ABOUT THIS EXERCISE: Each record is to be given again precisely as written.

======== TASK INPUT

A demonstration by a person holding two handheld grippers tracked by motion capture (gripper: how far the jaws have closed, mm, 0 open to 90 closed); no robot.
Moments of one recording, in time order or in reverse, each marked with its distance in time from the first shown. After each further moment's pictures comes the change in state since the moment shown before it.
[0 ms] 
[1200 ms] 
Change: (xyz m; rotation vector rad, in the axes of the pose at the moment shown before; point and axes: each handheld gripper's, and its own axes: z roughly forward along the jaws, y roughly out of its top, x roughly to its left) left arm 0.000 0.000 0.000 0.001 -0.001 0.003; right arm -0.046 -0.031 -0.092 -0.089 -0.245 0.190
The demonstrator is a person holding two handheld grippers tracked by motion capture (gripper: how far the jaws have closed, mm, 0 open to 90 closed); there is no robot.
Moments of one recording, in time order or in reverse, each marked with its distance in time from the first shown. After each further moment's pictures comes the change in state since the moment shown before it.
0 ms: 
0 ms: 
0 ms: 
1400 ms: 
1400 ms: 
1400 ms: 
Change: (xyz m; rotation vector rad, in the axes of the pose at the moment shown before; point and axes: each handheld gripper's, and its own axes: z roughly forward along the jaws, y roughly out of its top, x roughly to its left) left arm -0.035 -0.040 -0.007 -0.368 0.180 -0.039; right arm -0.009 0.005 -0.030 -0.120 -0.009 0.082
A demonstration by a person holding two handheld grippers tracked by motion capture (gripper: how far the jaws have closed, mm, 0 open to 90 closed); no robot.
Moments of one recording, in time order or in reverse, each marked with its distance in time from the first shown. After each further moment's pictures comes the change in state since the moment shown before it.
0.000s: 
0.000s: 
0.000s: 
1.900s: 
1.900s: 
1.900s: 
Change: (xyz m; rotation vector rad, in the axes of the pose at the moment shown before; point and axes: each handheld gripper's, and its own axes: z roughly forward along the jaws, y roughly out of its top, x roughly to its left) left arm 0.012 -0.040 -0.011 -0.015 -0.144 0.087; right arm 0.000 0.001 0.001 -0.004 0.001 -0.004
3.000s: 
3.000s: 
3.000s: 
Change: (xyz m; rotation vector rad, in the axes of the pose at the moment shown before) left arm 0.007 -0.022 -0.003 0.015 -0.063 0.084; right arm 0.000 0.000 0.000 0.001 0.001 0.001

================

YOUR SOLUTION:
A demonstration by a person holding two handheld grippers tracked by motion capture (gripper: how far the jaws have closed, mm, 0 open to 90 closed); no robot.
Moments of one recording, in time order or in reverse, each marked with its distance in time from the first shown. After each further moment's pictures comes the change in state since the moment shown before it.
[0 ms] 
[1200 ms] 
Change: (xyz m; rotation vector rad, in the axes of the pose at the moment shown before; point and axes: each handheld gripper's, and its own axes: z roughly forward along the jaws, y roughly out of its top, x roughly to its left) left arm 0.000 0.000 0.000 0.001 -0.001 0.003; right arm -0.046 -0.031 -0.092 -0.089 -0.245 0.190
The demonstrator is a person holding two handheld grippers tracked by motion capture (gripper: how far the jaws have closed, mm, 0 open to 90 closed); there is no robot.
Moments of one recording, in time order or in reverse, each marked with its distance in time from the first shown. After each further moment's pictures comes the change in state since the moment shown before it.
0 ms: 
0 ms: 
0 ms: 
1400 ms: 
1400 ms: 
1400 ms: 
Change: (xyz m; rotation vector rad, in the axes of the pose at the moment shown before; point and axes: each handheld gripper's, and its own axes: z roughly forward along the jaws, y roughly out of its top, x roughly to its left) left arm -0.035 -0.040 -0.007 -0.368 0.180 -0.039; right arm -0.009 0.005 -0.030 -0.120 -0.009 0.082
A demonstration by a person holding two handheld grippers tracked by motion capture (gripper: how far the jaws have closed, mm, 0 open to 90 closed); no robot.
Moments of one recording, in time order or in reverse, each marked with its distance in time from the first shown. After each further moment's pictures comes the change in state since the moment shown before it.
0.000s: 
0.000s: 
0.000s: 
1.900s: 
1.900s: 
1.900s: 
Change: (xyz m; rotation vector rad, in the axes of the pose at the moment shown before; point and axes: each handheld gripper's, and its own axes: z roughly forward along the jaws, y roughly out of its top, x roughly to its left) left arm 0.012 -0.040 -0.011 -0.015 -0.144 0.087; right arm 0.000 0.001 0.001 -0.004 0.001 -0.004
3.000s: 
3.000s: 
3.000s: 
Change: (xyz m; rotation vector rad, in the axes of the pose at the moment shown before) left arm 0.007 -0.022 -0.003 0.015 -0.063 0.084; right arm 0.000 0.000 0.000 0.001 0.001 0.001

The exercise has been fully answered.